# new engine ?!



## whutup (Mar 2, 2011)

hey everyone!

my question may be strange a bit for you but I'm working a race track and we own couple racing ferrari and lambo. We have a lambo without engine blew up. Short story, we had problem with oil pressure, get this car to the garage and the garage told us that everything was okay execpt the gauge was defect ut the pressure was A1 so we ran the lambo and the engine. Anyway... thats not my question. 

My boss wants to put an engine in it and drift with that car. He doesnt want to put a lambo engine in it tho. What engine can we swap in it without too much problem and custom stuff ? 

hope its clear ?!

thanks!


----------



## mentos876 (Oct 20, 2013)

this , lol

http://www.ebay.com/itm/Good-Used-1...her_Vehicle_Parts&hash=item58a36f5f0a&vxp=mtr


----------



## PowerDubs (Jul 22, 2001)

Sell it to me and I'll take the W12 out of my Phaeton and put it in there. No joke.


----------



## halo777 (Jan 30, 2011)

By swapping a non-stock engine into the Gallardo, you are going to lose WAY more in resale on the car, than you would replacing the engine. Just so you know. So, if you are looking at the swap to save money, then you are really unlikely to achieve that goal. 

If you are intent on a swap, you could go with an Audi v8 or v10, since certain ones are close in design to the Gallardo engine. What is the Gallardo, v8 or v10? The v10 Audi/Lambo engines are awesome. But again, I think you would be better sticking with the Lambo block. I started a thread on the Audi v10 S6. 

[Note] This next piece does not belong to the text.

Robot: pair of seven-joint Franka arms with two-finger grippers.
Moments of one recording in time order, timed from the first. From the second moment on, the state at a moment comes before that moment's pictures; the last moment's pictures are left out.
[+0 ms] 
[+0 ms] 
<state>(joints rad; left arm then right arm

http://audirevolution.net/forum/index.php?topic=2614.0

The most common swaps nowadays are the LS swaps. Although, I have never seen one done on a Gallardo. On the Porshe 996 cars Renegade Hybrid has a kit. But even with the kit is is $30k for the job including labor. So, expect the Gallardo to reach up to $50k or more, since it is a one off project.

If he wants to trade the Gallardo for a crazy Audi S6 v10 project car, let me know. My car is getting some pretty awesome custom engine stuff done on it right now that should really bring out the beast.

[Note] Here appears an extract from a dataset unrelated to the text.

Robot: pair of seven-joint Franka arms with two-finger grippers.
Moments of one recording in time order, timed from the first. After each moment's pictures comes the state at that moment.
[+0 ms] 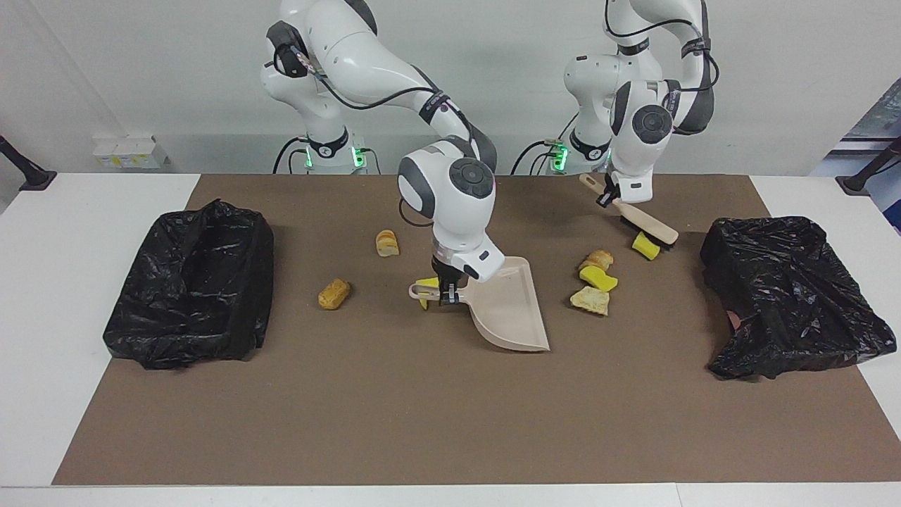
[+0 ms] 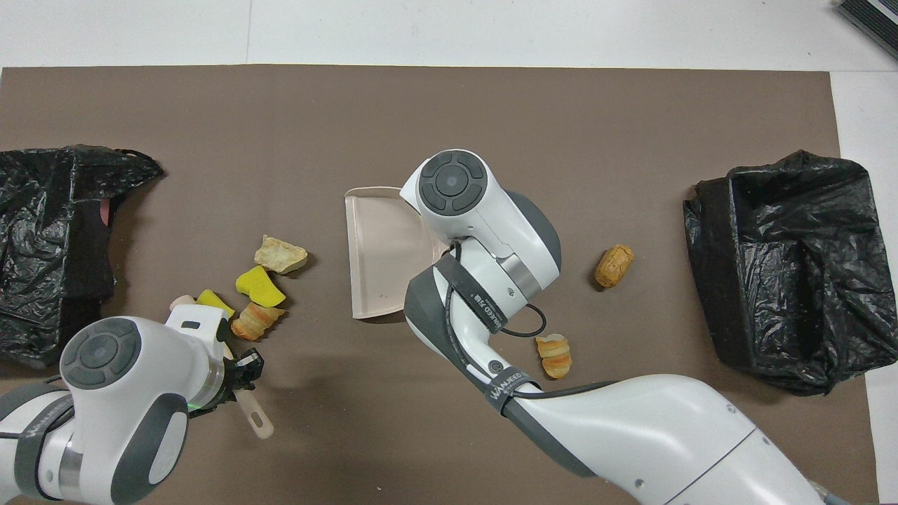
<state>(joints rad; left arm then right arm) -0.19 -0.27 -0.09 -2.54 -0.08 2.08 -0.82 0.44 0.59 0.16 -1.44 -0.22 1.97 -0.99</state>
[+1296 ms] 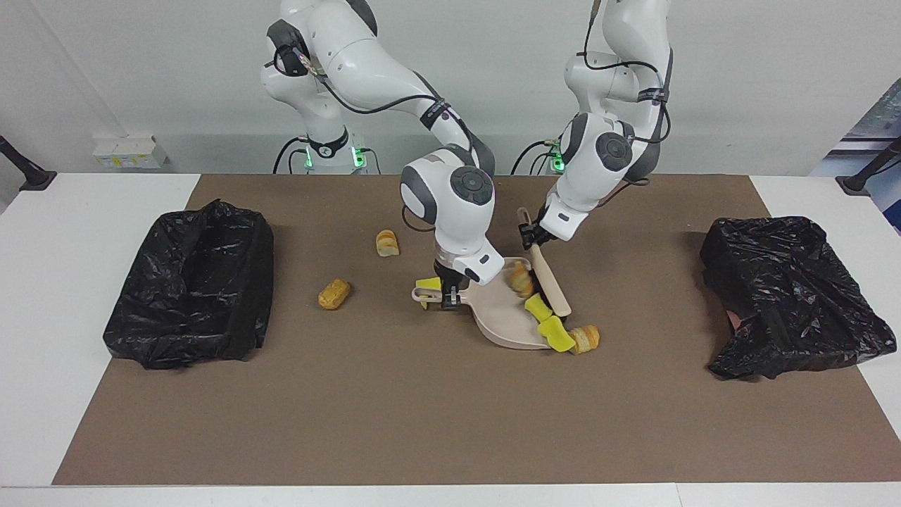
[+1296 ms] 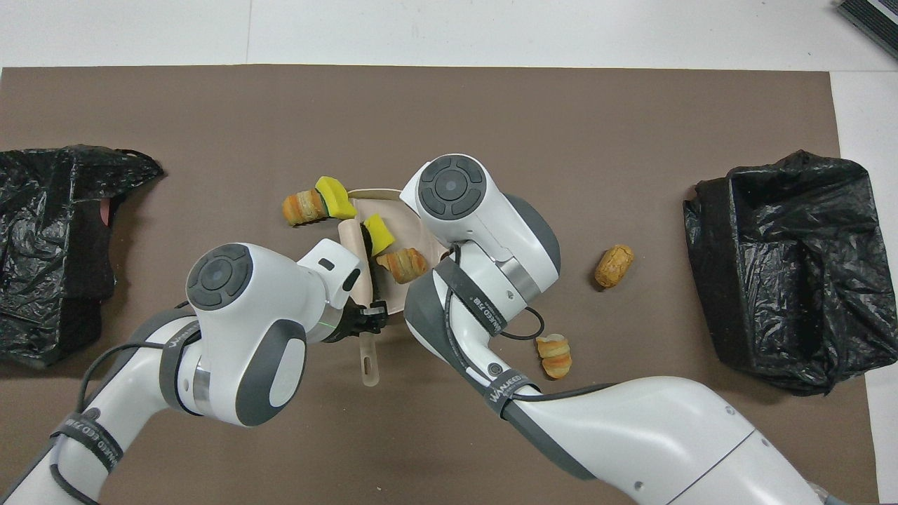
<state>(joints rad) -0.43 0.05 -0.10 -2.19 -0.39 2.20 -0.40 0.44 0.58 0.16 -1.45 -0.22 1.98 -0.98</state>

If he is interested in selling the car with the blown engine, let me know too. Just out of curiosity.

Honestly, I think the engine swap makes the least sense. But, it could end up being a crazy fun car to drive once complete. Who believes in common sense anyway


----------



## Aleeex (Dec 23, 2013)

I was under the impression that the Audi R8 engine is basically the same.. Bout 40 HP less, but mostly the same


----------